Archive for March, 2005

Upper Respiratory Ailments

Wednesday, March 2nd, 2005

I’m now in the seventh day of being sick (a practice that I find wholly distasteful), and I’m just about ready to give it up.

At first, you know, it was sort of cool. I could blow my nose and spit and make really impressive coughing noises. My voice got all…granular. Crackly. Like Phoebe’s on that episode of ‘Friends’. But then, my throat started to hurt, and my head and neck were next to sign up for the whole soreness campaign, and now I just feel like crap.

That’s nothing, though, compared to what happens at night. My biggest concern at this point is my ever-patient wife, who despite knowing full well what’s really the best thing for me to do, refuses to give her approval to me sleeping in the back room. As a result, while I’m able to finish up my work and get home to rest and drink lots of fluids, she’s stuck in her classroom with too little sleep. She’s too kind for her own good.

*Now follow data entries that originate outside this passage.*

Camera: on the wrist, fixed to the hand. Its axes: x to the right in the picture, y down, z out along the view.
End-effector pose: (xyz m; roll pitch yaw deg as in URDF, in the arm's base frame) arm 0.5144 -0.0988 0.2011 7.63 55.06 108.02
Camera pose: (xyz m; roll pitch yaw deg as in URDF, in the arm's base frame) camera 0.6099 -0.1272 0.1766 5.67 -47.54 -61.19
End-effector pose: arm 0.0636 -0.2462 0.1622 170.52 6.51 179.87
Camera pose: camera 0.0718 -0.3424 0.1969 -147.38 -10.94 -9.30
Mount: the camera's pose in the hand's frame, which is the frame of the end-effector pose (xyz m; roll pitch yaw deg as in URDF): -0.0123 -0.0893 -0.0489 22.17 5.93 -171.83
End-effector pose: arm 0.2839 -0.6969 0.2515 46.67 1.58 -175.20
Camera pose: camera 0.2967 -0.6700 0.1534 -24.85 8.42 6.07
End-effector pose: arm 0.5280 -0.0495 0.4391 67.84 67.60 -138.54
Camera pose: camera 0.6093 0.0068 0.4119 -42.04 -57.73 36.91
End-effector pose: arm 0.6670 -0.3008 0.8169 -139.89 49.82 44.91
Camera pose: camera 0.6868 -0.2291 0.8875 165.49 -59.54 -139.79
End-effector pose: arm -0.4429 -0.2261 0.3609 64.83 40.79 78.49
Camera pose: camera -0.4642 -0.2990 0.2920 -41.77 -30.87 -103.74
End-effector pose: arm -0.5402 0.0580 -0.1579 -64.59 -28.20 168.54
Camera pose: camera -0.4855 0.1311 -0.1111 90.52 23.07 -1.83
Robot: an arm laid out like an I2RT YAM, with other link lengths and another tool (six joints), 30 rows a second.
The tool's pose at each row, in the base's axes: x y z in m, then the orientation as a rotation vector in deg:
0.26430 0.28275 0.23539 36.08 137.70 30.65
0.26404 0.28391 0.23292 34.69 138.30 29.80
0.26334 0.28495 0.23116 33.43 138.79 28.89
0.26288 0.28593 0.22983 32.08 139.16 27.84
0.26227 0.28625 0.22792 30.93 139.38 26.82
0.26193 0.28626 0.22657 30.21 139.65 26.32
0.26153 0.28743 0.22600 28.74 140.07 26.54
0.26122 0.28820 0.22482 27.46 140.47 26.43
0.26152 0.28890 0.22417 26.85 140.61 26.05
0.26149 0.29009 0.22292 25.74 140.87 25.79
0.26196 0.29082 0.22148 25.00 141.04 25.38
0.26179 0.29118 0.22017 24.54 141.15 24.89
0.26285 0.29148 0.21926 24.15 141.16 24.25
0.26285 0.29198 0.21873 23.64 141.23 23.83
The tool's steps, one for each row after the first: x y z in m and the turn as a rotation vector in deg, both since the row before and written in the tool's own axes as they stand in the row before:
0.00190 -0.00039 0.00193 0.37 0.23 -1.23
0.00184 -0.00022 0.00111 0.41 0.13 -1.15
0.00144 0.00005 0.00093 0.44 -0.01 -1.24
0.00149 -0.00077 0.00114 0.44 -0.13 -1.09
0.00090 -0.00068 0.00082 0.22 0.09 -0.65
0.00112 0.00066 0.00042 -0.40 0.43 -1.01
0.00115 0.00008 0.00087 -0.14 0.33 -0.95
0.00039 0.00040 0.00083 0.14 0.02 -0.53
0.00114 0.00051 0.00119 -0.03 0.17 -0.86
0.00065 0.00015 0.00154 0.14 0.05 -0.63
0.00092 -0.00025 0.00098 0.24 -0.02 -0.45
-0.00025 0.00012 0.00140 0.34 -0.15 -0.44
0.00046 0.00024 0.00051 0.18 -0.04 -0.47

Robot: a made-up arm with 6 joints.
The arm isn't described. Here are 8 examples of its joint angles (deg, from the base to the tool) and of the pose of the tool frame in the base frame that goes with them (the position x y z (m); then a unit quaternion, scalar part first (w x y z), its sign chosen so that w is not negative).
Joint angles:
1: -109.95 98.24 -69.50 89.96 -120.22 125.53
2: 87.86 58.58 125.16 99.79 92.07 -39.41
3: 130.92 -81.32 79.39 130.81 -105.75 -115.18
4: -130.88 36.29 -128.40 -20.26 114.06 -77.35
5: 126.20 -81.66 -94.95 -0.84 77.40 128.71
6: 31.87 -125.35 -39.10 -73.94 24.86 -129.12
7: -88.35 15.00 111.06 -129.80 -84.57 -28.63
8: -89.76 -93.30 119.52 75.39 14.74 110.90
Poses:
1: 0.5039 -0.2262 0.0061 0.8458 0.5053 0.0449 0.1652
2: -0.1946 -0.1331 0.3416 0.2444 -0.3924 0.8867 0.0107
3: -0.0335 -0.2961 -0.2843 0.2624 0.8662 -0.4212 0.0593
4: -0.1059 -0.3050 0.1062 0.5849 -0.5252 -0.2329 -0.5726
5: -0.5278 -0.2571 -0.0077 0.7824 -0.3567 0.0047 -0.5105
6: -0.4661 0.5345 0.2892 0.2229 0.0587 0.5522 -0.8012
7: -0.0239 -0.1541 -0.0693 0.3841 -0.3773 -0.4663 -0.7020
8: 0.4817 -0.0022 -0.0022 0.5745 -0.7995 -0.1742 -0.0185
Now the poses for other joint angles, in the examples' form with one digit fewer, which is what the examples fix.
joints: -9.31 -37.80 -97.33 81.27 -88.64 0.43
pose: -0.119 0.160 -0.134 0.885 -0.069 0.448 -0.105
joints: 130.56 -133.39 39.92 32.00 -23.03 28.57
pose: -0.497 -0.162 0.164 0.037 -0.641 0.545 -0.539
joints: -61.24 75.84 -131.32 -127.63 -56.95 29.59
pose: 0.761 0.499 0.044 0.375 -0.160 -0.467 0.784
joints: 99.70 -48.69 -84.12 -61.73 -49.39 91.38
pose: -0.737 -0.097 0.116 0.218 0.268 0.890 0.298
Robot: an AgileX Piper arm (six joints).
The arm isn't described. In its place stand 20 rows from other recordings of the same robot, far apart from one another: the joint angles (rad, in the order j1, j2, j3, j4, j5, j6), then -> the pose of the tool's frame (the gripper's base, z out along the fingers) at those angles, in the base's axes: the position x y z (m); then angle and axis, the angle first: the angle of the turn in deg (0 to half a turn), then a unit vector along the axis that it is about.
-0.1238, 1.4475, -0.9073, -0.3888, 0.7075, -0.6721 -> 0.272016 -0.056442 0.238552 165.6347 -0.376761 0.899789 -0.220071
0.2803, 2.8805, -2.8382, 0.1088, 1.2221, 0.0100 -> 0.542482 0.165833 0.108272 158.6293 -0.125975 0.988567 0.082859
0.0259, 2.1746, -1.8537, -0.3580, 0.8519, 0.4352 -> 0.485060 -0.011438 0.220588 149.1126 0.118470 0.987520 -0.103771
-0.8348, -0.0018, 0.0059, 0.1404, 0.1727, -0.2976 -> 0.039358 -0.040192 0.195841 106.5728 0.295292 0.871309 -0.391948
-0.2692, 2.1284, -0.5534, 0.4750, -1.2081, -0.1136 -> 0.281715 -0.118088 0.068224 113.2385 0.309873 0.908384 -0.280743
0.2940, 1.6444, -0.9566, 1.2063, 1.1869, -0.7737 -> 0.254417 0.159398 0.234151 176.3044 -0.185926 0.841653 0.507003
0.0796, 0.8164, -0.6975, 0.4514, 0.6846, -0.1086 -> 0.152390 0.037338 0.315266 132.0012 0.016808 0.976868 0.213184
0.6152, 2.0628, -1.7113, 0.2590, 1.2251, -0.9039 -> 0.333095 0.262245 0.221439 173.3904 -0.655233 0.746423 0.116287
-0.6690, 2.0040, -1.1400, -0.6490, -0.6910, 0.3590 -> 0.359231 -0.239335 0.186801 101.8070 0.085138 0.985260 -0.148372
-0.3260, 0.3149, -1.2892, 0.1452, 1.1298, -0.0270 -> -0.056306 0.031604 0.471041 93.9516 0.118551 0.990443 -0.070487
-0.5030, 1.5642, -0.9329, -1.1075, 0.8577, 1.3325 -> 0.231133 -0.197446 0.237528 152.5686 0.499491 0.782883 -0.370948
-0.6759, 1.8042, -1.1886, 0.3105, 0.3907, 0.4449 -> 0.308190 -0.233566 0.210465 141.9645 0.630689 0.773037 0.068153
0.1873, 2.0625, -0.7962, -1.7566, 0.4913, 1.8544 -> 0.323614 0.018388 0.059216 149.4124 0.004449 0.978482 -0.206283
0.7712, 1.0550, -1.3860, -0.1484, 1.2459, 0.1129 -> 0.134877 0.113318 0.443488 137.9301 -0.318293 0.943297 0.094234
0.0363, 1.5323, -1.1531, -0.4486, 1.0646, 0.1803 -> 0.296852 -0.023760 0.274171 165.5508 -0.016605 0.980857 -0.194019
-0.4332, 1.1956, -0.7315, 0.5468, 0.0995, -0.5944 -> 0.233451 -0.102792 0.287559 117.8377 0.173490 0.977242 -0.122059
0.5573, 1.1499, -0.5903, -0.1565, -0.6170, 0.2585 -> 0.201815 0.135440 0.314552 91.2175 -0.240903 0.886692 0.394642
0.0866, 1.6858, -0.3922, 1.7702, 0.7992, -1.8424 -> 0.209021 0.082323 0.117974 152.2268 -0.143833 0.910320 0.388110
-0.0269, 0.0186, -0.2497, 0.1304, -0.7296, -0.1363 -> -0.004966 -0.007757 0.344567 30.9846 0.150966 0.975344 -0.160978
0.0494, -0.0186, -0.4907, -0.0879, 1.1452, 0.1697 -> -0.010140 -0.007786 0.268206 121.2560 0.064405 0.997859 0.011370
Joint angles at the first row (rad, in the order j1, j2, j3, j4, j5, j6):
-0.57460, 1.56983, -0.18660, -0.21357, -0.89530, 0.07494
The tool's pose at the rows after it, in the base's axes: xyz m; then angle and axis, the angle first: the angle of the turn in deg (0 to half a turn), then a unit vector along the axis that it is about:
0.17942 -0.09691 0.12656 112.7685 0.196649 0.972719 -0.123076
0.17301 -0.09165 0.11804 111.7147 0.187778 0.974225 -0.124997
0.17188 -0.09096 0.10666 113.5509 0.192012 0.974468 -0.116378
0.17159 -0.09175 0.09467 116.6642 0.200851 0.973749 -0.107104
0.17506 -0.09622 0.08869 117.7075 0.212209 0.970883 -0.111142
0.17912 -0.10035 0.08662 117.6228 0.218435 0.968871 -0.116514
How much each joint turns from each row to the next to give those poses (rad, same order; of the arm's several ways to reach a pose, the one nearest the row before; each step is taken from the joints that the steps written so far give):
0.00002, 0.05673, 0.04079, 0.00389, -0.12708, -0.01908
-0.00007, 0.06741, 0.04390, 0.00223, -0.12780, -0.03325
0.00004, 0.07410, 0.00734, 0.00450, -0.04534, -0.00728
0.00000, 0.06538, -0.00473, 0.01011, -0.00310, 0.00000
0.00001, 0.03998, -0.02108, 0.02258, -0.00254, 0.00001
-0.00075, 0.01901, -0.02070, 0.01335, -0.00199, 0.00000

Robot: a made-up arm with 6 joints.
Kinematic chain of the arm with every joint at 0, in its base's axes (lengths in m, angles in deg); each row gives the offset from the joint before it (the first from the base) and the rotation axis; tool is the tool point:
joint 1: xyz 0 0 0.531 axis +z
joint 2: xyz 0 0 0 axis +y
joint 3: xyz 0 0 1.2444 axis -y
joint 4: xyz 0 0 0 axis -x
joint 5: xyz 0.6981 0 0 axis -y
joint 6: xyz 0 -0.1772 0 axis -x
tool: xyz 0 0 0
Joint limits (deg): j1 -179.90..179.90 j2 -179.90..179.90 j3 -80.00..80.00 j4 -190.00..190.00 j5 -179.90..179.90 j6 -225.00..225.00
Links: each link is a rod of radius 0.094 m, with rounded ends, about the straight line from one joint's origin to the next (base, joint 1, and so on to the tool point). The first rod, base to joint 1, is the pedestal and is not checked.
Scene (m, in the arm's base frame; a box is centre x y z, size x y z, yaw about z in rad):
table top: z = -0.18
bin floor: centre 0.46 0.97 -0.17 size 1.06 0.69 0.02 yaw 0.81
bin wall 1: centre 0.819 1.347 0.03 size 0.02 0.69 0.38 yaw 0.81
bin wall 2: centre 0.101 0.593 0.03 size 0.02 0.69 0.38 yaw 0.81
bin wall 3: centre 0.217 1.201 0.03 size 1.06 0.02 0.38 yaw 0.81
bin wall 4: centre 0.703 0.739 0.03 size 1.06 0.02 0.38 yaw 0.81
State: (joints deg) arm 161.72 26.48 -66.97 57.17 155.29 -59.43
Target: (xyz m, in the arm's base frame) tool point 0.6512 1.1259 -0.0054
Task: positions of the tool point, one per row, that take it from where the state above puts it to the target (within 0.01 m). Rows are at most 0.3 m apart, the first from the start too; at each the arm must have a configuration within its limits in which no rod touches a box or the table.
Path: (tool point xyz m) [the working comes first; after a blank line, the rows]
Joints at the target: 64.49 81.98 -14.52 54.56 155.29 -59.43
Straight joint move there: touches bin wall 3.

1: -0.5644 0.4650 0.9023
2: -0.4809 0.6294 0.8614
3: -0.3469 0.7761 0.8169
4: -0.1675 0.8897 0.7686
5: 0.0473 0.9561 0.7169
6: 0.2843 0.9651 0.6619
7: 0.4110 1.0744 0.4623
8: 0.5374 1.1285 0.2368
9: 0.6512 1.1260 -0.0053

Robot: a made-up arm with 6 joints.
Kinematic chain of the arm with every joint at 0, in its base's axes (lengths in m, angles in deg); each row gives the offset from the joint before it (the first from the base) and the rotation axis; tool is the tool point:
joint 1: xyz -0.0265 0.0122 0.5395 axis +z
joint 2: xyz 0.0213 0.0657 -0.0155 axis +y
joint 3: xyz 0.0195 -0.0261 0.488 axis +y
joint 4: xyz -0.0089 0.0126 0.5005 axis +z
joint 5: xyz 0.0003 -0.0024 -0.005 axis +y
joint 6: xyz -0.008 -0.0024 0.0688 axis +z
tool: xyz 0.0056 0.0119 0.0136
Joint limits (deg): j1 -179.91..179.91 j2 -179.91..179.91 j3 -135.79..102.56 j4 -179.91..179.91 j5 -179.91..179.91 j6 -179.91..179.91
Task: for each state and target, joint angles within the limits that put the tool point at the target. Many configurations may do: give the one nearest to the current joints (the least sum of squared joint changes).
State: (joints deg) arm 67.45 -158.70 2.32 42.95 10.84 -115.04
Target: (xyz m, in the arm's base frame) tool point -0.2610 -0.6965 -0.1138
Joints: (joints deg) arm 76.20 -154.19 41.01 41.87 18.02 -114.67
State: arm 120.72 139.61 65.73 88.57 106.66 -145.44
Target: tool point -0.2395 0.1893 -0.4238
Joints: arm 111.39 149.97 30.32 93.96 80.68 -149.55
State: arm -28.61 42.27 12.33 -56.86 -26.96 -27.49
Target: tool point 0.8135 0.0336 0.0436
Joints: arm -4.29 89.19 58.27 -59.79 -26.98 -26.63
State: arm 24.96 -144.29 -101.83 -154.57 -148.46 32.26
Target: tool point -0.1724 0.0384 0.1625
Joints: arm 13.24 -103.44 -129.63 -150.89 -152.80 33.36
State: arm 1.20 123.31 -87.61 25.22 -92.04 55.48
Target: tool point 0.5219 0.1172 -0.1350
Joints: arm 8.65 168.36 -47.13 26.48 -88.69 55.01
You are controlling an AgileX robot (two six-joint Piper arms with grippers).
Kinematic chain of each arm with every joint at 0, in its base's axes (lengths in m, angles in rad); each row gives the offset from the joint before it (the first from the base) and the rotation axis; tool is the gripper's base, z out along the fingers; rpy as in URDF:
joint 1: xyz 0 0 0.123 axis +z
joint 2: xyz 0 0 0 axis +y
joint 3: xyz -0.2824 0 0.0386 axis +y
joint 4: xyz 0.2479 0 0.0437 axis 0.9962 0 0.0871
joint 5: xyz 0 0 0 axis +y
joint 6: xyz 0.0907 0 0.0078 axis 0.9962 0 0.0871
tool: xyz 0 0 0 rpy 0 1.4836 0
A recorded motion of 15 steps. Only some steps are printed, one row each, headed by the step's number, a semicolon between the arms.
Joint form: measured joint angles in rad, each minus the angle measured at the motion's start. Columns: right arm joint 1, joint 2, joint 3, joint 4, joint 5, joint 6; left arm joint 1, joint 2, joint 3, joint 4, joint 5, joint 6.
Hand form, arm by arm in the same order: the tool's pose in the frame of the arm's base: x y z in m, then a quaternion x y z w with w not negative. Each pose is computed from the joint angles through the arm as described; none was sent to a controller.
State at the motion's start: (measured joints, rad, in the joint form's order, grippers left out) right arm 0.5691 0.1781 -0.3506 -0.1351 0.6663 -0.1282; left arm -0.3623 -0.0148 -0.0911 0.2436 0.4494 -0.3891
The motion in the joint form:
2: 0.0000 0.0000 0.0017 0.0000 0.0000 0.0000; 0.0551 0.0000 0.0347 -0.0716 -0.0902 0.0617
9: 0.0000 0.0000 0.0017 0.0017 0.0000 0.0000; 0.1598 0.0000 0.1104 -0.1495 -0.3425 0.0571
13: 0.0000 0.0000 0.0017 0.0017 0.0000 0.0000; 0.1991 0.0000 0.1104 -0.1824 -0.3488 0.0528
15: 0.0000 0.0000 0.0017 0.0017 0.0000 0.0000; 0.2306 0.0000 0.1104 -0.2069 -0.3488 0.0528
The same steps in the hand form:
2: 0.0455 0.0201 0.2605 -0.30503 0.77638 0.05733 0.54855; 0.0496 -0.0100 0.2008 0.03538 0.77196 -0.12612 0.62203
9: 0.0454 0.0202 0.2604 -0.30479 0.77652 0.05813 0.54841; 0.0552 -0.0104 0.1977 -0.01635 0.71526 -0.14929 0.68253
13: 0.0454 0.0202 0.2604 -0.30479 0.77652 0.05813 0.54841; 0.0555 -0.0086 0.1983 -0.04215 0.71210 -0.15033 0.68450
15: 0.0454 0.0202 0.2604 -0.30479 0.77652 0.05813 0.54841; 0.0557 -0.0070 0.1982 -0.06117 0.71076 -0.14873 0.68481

I’m heading to the doctor tomorrow to see if Modern Science has produced anything that will give us both relief. If not, I may lose my ever-lovin’ mind.

Mushy Stuff

Tuesday, March 1st, 2005

I figure there are only two or three people in the world who ever even look at this site, so I feel fairly comfortable opening my heart up here….

At the end of every ‘Inside the Actors’ Studio’ episode, James Lipton delivers a bastardized version of the questionnaire invented by Bernard Pivot. I invariably get a little choked up every time he reaches the last question (“If God exists, what would you like to hear him say when you reach the Pearly Gates?”), and I’m not entirely sure why.

Before I give my answer, I think it’s worth explaining that I’m not a religious man. I don’t mean that I don’t attend church, or that I have my doubts about religion. I mean that I have no religious faith whatsoever. I figure I would fit in well with Humanists like Kurt Vonnegut, who believe that morality and goodness spring from within people, and that there is no need for external reasons to do positive things with one’s life. I hope that the religious people I know get what they believe they deserve when their time is up, and I honestly believe that when my time is up the animating force will be extinguished as surely as a candle dropped in a bucket.

Now, I readily accept that my response to Jim’s last question makes no sense in light of what I’ve just explained. Perhaps that’s why it makes eyes fog up—I don’t know. In any case, here you go:

If God exists, what would I like to hear him say when I reach the Pearly Gates?

“Good job.”

I’m a Loser

Tuesday, March 1st, 2005

I was, it appears, incapable of coming back and saying anything, much less anything interesting, within a week’s time. Let’s set another one-week deadline and see what happens, shall we?